Abstract: Friction stir welding (FSW) of steel is often performed with an insert made of polycrystalline cubic boron nitride (PCBN). Specifically, MS80 is a grade of PCBN made by Smith MegaDiamond that has been optimized for the FSW process. The PCBN insert is attached to a tungsten carbide (WC) shank by a compression fitting. However, FSW tools manufactured by this method inevitably fail by fracture in the PCBN. Permanently bonding PCBN to WC would likely solve the fracturing problem and increase the life of PCBN FSW tools to be economically viable. Partial transient liquid phase (PTLP) bonding, a process used to join ceramics with thin metallic interlayers, was proposed as a method to permanently bond PCBN to WC. PTLP bonding is often performed using three layers of pure elements. On heating, the two thin outer interlayers melt and bond to the ceramics. Concurrently, these liquid layers diffuse into the thicker refractory core until solidification has occurred isothermally.

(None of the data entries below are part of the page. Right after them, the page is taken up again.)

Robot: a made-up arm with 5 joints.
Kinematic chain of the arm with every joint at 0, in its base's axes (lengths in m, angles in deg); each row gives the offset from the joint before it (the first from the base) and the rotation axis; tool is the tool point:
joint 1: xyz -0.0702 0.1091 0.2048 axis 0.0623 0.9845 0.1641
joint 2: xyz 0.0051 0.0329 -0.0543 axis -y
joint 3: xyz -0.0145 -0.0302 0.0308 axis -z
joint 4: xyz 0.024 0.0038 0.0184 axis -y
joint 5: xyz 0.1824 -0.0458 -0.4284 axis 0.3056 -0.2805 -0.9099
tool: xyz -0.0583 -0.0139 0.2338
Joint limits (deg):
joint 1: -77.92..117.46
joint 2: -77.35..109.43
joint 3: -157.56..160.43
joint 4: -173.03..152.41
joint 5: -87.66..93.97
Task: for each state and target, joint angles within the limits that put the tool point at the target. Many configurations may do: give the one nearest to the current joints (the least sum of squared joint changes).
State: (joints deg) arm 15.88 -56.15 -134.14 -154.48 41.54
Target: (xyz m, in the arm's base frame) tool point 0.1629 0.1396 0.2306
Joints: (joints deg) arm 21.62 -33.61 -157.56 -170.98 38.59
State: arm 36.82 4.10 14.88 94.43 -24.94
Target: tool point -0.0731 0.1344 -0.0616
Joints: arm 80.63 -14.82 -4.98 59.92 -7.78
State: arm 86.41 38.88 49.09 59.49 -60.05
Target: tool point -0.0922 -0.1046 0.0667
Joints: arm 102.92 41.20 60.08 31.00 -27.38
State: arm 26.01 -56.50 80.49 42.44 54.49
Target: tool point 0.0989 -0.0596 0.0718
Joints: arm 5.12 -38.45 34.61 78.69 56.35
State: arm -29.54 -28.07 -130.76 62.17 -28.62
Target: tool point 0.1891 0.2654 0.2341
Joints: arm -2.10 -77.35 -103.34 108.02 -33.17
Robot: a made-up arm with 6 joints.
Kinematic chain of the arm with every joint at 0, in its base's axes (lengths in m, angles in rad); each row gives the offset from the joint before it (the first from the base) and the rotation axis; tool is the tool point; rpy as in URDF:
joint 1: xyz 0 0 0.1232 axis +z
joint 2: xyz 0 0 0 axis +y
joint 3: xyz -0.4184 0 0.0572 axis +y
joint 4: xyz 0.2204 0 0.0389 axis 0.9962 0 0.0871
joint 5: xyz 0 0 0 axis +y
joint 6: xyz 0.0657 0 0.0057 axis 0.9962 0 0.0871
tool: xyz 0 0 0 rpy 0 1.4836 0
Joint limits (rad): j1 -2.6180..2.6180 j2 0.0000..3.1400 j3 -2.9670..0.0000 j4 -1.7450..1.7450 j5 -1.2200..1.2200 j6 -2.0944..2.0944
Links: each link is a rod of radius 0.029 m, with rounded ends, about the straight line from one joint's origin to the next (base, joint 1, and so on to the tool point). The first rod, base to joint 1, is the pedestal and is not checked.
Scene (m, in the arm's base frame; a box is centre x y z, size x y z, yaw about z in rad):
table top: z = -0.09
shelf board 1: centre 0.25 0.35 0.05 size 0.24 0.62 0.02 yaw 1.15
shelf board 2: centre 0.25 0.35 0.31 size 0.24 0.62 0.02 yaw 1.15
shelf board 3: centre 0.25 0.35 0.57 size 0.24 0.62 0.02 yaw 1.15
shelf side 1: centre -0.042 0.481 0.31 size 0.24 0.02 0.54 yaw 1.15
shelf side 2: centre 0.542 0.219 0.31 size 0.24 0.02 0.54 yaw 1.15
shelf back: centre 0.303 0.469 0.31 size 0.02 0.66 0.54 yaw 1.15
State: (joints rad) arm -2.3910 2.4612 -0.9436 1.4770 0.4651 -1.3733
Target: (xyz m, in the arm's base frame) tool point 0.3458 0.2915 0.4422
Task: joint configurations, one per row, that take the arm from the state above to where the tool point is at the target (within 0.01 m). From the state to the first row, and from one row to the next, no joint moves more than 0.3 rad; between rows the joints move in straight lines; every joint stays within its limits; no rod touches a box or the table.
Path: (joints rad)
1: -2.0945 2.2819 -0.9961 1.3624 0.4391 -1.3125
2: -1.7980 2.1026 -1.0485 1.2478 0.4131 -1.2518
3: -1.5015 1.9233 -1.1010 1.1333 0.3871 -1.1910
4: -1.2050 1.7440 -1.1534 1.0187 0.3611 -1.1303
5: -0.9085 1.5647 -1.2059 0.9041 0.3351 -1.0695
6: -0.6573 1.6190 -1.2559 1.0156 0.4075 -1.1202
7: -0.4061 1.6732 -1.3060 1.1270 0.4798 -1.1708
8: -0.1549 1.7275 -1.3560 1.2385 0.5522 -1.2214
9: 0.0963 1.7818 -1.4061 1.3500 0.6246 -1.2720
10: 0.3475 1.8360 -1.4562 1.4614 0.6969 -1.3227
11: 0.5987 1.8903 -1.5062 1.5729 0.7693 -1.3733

A procedure was developed to reduce the number of possible three-layer PTLP bonding setups to a small set of ideal setups using logical filters. Steps in this filtering method include a database of all existing binary systems, sessile drop testing of 20 elements, and a routine that calculates maximum interlayer thicknesses. Results of sessile drop testing showed that the PCBN grade required for this research could only be bonded with an alloy of Ti, Cu, Mg, and Sb. Two PTLP bond setups were tested using this special coating on the PCBN, but a successful bond could not be achieved. However, a PTLP bond of WC to WC was successful and proved the usefulness of the filtering procedure for determining PTLP bond setups. This filtering procedure is then set forth in generalized terms that can be used to PTLP bond any material. Also, recommendations for future research to bond this grade of PCBN, or some other grade, to WC are presented.